Four U.S. squadrons have rotated in and out to help. The operation
has intercepted staggering amounts of cocaine: 171 metric tons since
January 2012.

Quantifying intelligence is never easy. SOUTHCOM's written testimony
to Congress said its Air Force component gathered "over 28,000
images, and 1,893.8 hours of signals intelligence that led to the
seizure of 332,616 lbs (worth $3.02 billion) of drugs and weapons."
The command said ISR resulted in "32 high-value narco-terrorists"
being "killed in action." (It doesn't specify who or where.)

Still, there are vast parts of SOUTHCOM's area of operations that are
apparently largely dark. U.S. officials know that much of the cocaine
that eventually reaches the U.S. moves through Honduras. The U.S.
military and the Drug Enforcement Administration have stepped up
operations out of Soto Cano Air Base. But there is no indication of
substantive ISR to cover the country's vast ungoverned region.

"I would say Honduras is a huge gap, and I wouldn't even know how to
characterize it," said one official at the Joint Interagency Task
Force-South, the group charged with detecting and monitoring illicit
traffic.

Overall, SOUTHCOM's mix of ISR resources comes from various agencies.
Some Customs and Border Protection P-3s run patrols and some Coast
Guard planes do as well. Other U.S. planes, such as E-3 AWACS and
JSTARS, periodically fly from two "forward operating locations" (not
"bases," to assuage political sensitivity) in Curacao and at San
Salvador's airport. A base in Manta, Equador, closed in 2009.

The U.S. still supplements government ISR with private companies.
Figures are hard to come by, but from 2005 through 2009, the U.S.
spent $313 million on contract ISR in the region, according to a 2011
report by the Homeland Security and Governmental Affairs Committee.

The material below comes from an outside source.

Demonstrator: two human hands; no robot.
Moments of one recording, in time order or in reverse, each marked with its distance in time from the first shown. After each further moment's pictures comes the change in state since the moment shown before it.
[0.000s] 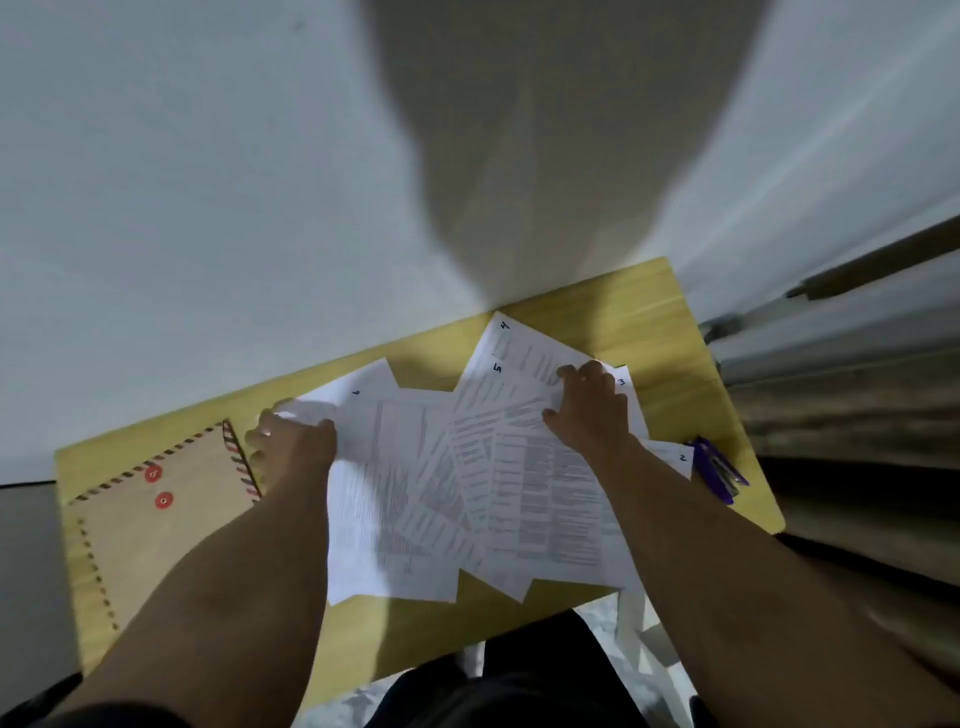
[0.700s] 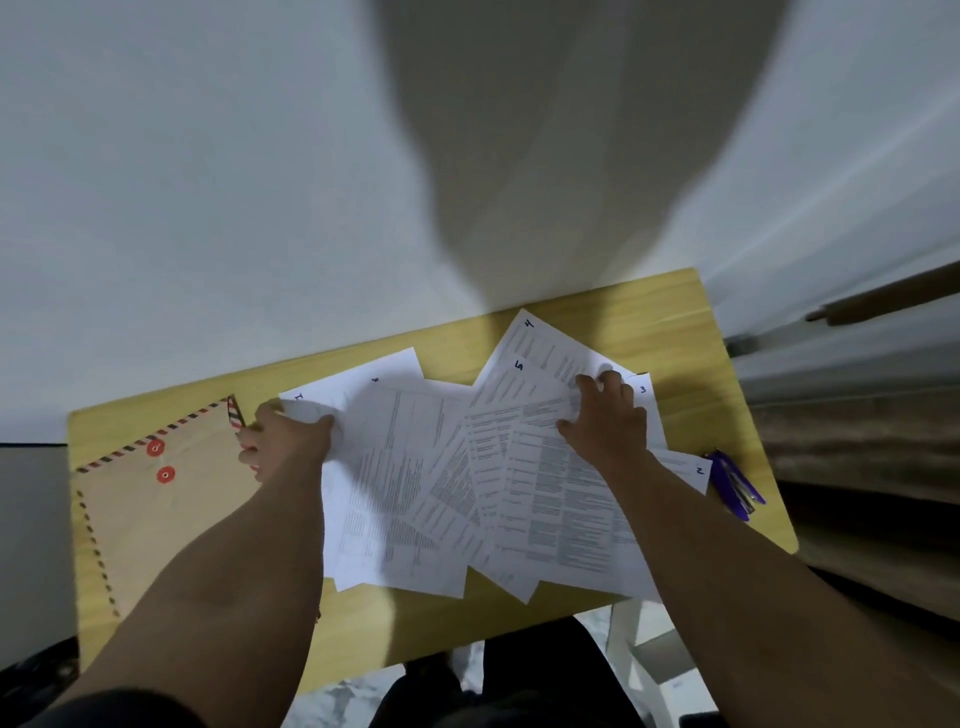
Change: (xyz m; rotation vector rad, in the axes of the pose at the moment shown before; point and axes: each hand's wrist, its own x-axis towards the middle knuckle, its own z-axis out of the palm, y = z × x) left_hand 0.030 -0.033 -0.006 -0.006 0.004 -0.064; right_hand -0.008 -0.001 0.015 -0.103 0.054 -0.021
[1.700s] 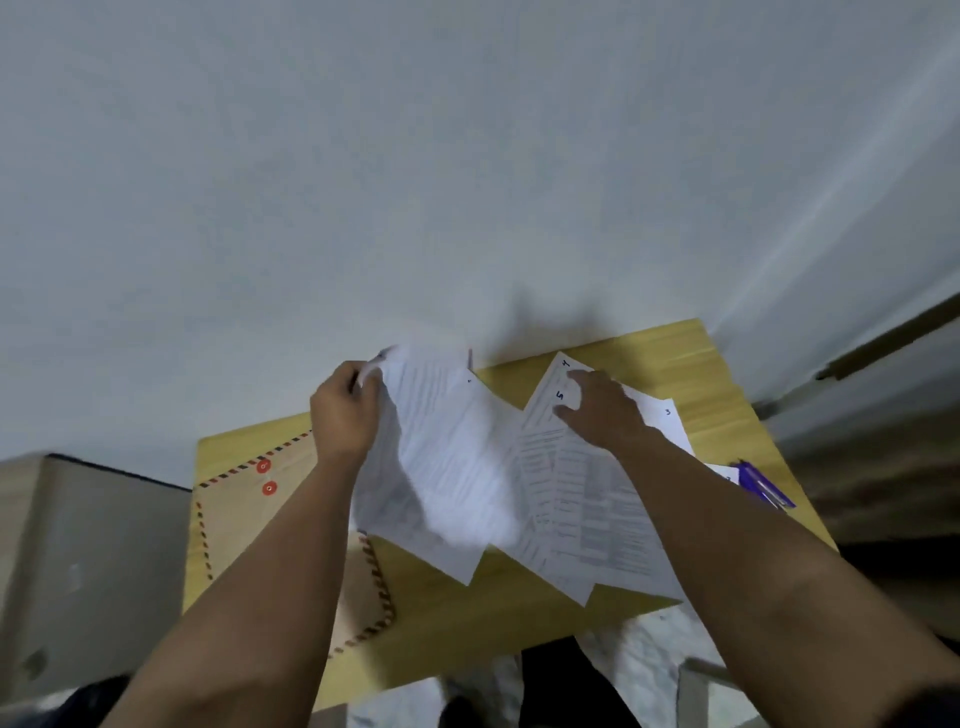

U.S. officials have tweaked such operations since the 2003 crashes of
the Cessna Caravans. There is no more SOUTHCOM Reconnaissance System,
but there is a Counternarcotics Surveillance System. More
significantly, the single-engine Cessnas were replaced by twin-engine
planes.

THE FUTURE
SOUTHCOM hopes that the end of the war in Afghanistan will free up
airplanes and experienced ISR crews.

"We do expect something of a peace dividend from the assets coming
out of CENTCOM in Afghanistan," Munroe said. "That peace dividend
probably isn't going to be as much as we had hoped for."

It's a different environment than crews have become accustomed to in
Afghanistan. Drug labs and drug crews are set up in triple canopy
jungle, with foliage so thick that the sunlight barely penetrates.
That means an entirely different set of gear, such as "foliage-
penetrating radar or a lidar-type system that can see under the
canopy," Munroe said.

The sensors find drug traffickers and insurgents and also help
friendly forces get around.

"You know, 5 kilometers in the jungle can take five days to get
through, because they are trying to be stealthy," Munroe said. "They
need to know where the rivers are, where the trails are under the
foliage."

Lockheed Martin's latest foliage-penetrating radar, TRACER, is a
synthetic aperture system that's far smaller than older technology.
The company says it has manufactured four TRACER systems so far, and
that leaves a lot of jungle.

Sequestration has hit SOUTHCOM hard. Two Navy deployments that had
been scheduled to patrol Central America and the Caribbean have been
canceled.

"The day could soon come," Kelly wrote to Congress, "when U.S.
Southern Command has no assigned [Defense Department] surface assets
to conduct detection and monitoring operations."